Maldita sea, maldita sea, maldita sea. ¿Por qué has tenido que rendirte tan pronto? ¡Estúpida! Si ibas mal antes, ahora que te has rendido y has mirado su perfil, ya no sabes con qué adjetivo describir tu estado de ánimo.
Te estás dejando matar por la bestia, por el rostro de tus pesadillas, por el ángel caído de tus recuerdos. Y te maldices por ello. Se supone que eres fuerte, que has pasado cosas mucho peores, que has sabido salir de pozos sin fondo; ¿cómo es que ahora no eres capaz de echar a aquel que odias? A lo mejor es porque ves que se arrepiente, pero no puede ser; si hay algo que sabes seguro es que le odias; le odias, le odias, le odias, y quieres que se dé cuenta de una vez que nunca vas a perdonarle; no esta vez.

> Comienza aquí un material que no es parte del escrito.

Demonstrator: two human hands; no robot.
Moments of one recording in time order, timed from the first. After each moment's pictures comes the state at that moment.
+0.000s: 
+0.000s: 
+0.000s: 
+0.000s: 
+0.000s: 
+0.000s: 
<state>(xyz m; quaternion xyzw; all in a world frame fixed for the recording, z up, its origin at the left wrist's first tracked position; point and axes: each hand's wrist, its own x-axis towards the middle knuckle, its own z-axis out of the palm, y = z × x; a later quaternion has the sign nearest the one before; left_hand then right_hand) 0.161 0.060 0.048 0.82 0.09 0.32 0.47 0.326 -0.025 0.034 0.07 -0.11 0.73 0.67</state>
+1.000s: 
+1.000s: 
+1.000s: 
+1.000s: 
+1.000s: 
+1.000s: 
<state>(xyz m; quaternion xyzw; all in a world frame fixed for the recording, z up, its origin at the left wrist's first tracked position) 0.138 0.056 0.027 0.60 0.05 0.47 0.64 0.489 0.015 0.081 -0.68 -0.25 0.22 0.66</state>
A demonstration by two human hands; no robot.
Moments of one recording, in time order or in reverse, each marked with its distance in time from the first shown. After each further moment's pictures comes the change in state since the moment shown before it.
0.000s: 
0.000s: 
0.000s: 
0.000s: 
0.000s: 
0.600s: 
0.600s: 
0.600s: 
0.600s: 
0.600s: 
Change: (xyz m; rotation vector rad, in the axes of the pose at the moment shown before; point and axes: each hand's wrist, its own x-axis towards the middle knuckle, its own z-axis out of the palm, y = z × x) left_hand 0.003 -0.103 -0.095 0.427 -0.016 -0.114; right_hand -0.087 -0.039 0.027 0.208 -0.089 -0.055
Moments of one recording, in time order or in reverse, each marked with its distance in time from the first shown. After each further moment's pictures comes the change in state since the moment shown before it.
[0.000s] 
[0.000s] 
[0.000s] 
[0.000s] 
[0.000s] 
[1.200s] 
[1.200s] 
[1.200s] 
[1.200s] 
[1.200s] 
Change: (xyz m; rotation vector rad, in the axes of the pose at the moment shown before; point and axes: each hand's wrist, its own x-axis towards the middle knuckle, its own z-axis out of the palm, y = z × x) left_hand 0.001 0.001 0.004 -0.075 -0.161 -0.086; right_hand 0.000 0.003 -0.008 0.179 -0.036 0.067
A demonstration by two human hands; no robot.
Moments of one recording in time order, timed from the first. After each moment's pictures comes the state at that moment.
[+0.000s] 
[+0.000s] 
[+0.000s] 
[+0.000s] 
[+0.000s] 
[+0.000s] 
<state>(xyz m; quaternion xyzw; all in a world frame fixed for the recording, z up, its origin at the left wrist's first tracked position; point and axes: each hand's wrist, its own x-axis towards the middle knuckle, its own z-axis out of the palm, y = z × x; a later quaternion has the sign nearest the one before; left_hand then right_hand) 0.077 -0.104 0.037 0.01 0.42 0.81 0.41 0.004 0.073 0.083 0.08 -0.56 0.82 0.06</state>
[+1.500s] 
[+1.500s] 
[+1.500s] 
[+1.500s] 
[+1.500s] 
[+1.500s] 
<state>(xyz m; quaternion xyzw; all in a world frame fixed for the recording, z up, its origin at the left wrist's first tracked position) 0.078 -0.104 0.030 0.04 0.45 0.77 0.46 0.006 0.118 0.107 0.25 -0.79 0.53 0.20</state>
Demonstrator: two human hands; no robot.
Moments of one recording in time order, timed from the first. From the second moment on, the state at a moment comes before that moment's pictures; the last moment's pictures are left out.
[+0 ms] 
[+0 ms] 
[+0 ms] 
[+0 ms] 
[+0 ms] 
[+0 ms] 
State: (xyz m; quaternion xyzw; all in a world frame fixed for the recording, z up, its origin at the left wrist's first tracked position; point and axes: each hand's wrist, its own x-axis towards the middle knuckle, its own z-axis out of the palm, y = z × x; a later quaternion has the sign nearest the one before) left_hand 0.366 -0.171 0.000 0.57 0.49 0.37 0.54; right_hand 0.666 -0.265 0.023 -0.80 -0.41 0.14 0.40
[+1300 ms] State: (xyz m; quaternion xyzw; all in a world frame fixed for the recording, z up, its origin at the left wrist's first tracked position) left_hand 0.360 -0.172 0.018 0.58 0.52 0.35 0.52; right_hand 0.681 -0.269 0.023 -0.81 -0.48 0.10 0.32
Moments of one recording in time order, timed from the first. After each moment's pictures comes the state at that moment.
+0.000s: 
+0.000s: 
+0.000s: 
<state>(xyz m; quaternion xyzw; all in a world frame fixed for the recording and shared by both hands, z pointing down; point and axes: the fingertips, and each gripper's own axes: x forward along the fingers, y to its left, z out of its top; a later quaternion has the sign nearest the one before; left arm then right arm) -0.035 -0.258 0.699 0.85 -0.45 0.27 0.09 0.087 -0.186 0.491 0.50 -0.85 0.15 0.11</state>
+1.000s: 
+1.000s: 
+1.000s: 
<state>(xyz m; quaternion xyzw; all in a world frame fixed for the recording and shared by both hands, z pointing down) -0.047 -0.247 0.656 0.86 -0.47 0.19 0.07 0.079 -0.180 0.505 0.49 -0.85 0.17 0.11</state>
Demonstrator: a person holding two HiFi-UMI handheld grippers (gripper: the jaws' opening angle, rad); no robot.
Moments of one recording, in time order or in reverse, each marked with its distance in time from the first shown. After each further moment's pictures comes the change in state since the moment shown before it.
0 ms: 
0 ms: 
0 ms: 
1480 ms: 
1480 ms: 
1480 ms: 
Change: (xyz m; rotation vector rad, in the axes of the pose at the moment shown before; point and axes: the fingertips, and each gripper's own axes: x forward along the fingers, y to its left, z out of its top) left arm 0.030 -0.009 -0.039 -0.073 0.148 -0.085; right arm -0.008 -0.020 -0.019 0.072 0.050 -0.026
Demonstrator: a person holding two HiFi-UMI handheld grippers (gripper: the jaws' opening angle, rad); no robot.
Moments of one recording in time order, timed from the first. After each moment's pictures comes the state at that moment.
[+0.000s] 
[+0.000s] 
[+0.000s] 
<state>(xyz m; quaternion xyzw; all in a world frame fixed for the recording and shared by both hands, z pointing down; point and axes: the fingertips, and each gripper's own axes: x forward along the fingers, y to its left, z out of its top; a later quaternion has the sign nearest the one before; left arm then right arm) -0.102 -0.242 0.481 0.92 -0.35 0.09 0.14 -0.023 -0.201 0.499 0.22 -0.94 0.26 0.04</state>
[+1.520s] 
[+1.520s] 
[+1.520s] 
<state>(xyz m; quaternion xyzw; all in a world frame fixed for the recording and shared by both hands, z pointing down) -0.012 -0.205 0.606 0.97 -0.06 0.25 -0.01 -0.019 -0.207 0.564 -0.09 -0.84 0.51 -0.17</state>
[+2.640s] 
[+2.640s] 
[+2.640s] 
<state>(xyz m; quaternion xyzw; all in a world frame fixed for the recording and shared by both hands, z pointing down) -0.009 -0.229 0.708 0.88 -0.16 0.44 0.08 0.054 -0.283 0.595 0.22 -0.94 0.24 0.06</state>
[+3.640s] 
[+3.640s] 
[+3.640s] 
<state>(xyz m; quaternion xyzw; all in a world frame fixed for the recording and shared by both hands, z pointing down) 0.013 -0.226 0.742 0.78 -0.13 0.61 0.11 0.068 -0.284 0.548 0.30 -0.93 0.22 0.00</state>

El estómago se te ha cerrado y las ganas de vomitar vuelven a tu organismo. Tonta, tonta, tonta. Miras dentro de tu corazón, y te das cuenta de que no puedes hablar de cicatrices, porque la herida aún no se ha curado. Y ahora se ha abierto, y sangra, absorbiéndote energía segundo a segundo. Te estás volviendo loca, no sabes cómo hacerlo parar.
Según te acuestas para intentar desaparecer, te maldices una vez más por tu debilidad.